= INSTRUCTIONS TO FOLLOW =
Your copy of the lines below must match them exactly and contain no images.

= SUPPLIED DATA =

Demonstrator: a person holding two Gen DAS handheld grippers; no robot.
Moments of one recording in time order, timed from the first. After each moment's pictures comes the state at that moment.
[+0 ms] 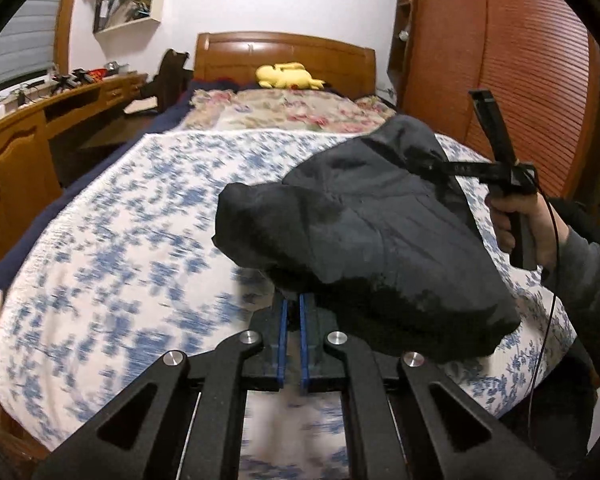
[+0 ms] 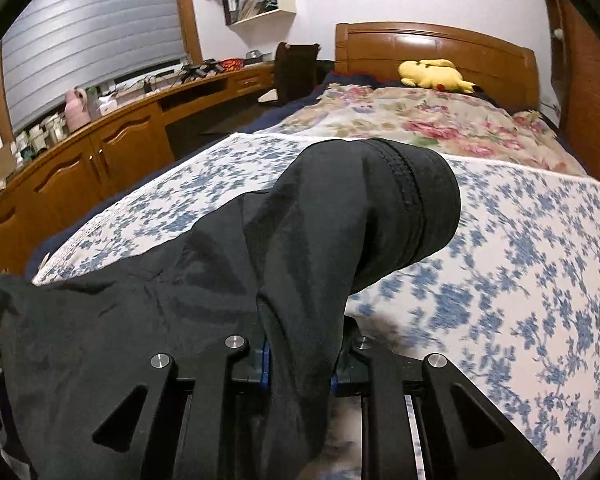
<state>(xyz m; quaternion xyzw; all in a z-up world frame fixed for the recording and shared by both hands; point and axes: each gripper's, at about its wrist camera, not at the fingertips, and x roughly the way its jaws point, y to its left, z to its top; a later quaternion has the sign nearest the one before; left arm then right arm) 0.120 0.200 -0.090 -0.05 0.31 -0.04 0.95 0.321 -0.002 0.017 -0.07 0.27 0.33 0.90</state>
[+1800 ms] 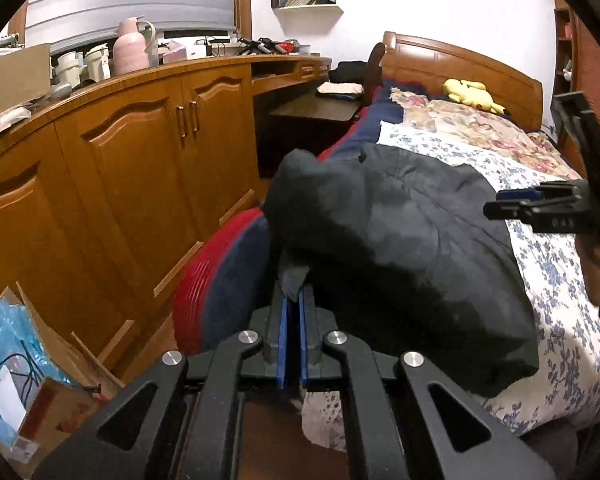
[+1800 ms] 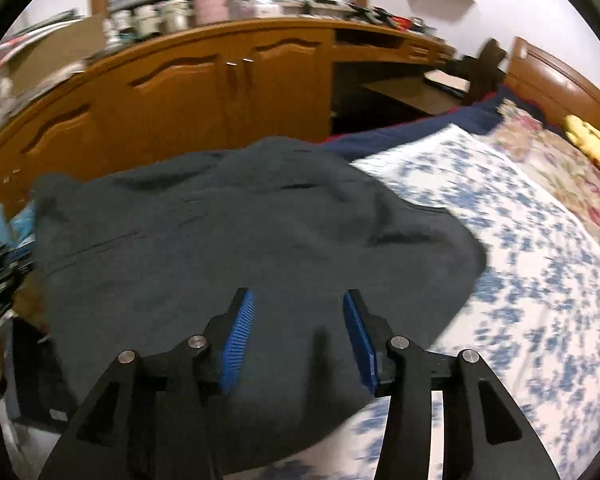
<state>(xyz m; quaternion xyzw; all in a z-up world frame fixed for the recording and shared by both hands) 0.012 0.460 -0.112 -0.08 0.32 0.24 0.91 0.264 0.271 -0.031 -0.22 0.28 0.49 0.79</state>
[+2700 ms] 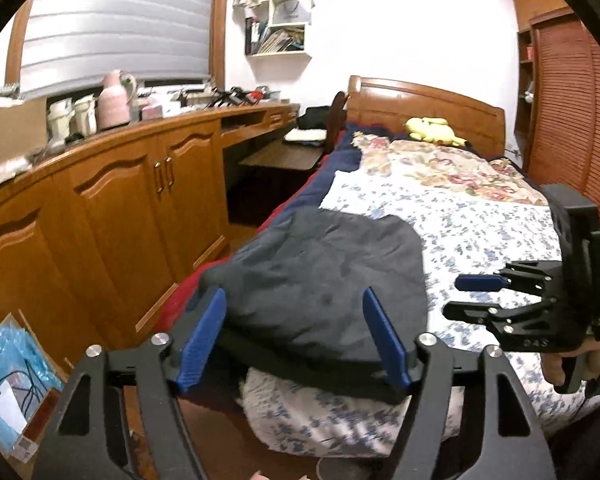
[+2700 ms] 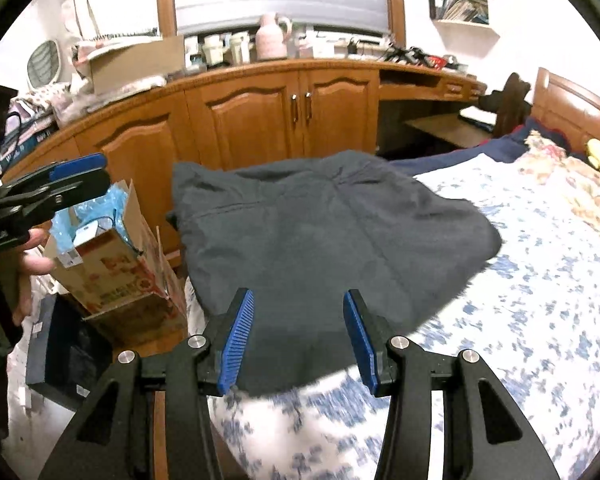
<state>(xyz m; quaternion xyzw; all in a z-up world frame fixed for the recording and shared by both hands) -0.017 0.393 -0.036 -0.06 0.24 0.19 0.95 0.196 0.183 -0.041 -0.19 0.22 0.55 0.78</state>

= RESPONSE FOR THIS EXERCISE =
Demonstrator: a person holding two Gen DAS handheld grippers; no robot.
Moments of one recording in time order, timed from the first. After each moment's pictures comes the state at that moment.
[+0 ms] 
[+0 ms] 
<state>(xyz m; quaternion xyzw; all in a z-up world frame fixed for the recording and shared by both hands; point and axes: each gripper's, at about its wrist camera, not at the fingertips, and x roughly the way its jaws point, y to its left, z to its top; a later quaternion has the sign nearest the one before; left arm then right arm) 0.120 0.200 -0.090 -0.05 0.31 -0.04 0.95 0.321 -0.002 0.017 -0.07 0.27 0.33 0.90</state>
[+1800 ms] 
[+1800 ms] 
<state>(xyz m; quaternion xyzw; all in a z-up world frame fixed for the recording and shared by both hands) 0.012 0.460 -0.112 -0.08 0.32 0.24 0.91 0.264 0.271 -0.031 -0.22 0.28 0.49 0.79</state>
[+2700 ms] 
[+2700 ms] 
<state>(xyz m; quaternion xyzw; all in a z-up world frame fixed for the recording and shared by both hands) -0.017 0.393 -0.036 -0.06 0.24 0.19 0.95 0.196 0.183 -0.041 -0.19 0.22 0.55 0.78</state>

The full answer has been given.